▸ **TASK INSTRUCTIONS**
Begin at the line below that has "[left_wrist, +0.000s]". Stop after the line that has "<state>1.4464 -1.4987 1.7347", repeating each line exactly and leaving out the pictures.
+++ RECORDED INFORMATION
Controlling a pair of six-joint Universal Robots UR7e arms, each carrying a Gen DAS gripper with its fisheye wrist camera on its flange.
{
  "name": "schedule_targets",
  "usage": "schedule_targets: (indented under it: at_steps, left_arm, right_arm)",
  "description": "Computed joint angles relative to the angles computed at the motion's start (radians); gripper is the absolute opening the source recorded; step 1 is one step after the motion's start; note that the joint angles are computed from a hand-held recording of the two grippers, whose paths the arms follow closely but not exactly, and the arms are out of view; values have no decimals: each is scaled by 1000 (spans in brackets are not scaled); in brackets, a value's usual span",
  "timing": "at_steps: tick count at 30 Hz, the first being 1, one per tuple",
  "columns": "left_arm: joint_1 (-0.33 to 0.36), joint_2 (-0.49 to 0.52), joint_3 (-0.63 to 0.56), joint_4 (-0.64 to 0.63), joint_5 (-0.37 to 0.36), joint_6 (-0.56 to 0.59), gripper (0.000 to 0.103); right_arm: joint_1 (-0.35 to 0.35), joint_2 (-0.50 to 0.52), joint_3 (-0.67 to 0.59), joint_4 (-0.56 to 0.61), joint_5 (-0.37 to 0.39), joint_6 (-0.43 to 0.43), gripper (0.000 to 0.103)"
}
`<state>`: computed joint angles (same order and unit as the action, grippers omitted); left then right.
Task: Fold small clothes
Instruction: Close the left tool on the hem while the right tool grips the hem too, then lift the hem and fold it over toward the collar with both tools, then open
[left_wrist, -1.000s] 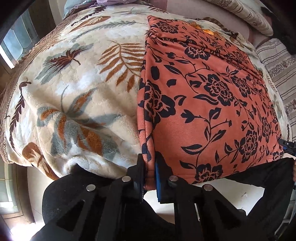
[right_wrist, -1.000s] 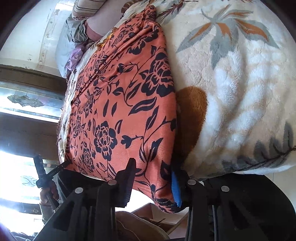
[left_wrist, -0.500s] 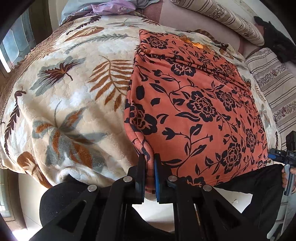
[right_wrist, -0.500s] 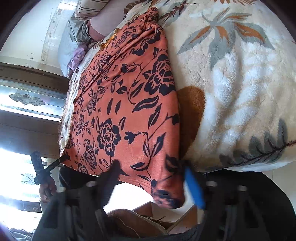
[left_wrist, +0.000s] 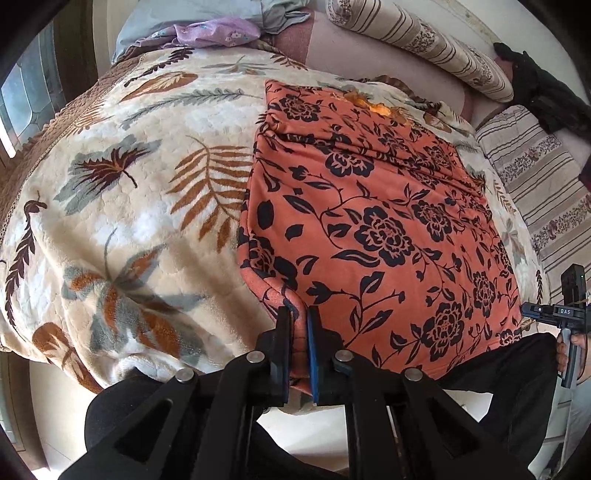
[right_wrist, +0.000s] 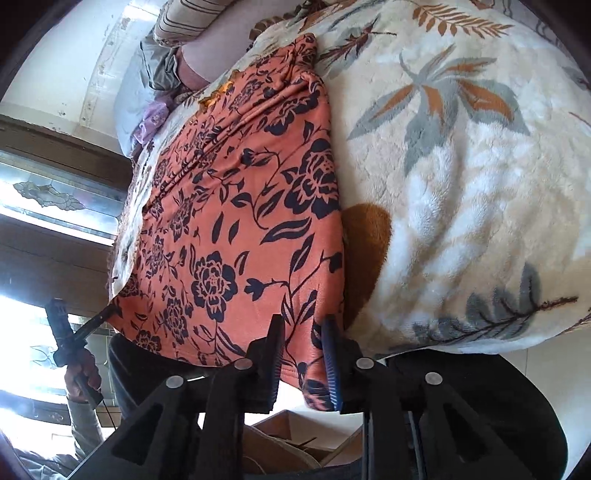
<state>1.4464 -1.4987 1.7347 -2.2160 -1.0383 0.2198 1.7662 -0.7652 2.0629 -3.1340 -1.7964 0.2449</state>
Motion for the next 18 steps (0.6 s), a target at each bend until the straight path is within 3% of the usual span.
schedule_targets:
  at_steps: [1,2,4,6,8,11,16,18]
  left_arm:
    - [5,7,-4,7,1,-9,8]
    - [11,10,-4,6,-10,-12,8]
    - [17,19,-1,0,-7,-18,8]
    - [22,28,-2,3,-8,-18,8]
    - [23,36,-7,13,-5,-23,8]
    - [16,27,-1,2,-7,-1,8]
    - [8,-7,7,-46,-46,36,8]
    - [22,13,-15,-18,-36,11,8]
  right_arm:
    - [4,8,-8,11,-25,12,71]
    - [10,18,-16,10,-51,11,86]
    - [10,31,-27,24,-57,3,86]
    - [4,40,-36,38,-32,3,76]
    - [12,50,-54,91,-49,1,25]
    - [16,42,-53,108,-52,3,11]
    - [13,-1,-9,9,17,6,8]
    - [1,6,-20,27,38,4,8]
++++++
▸ **REPLY TO THE TASK**
[left_wrist, +0.000s] 
[right_wrist, +0.000s] 
<state>1.4464 -1.4987 1.7347 -2.2160 -1.0383 0.2198 1.7662 -0.7652 2.0629 -3.1340 -1.7964 0.2449</state>

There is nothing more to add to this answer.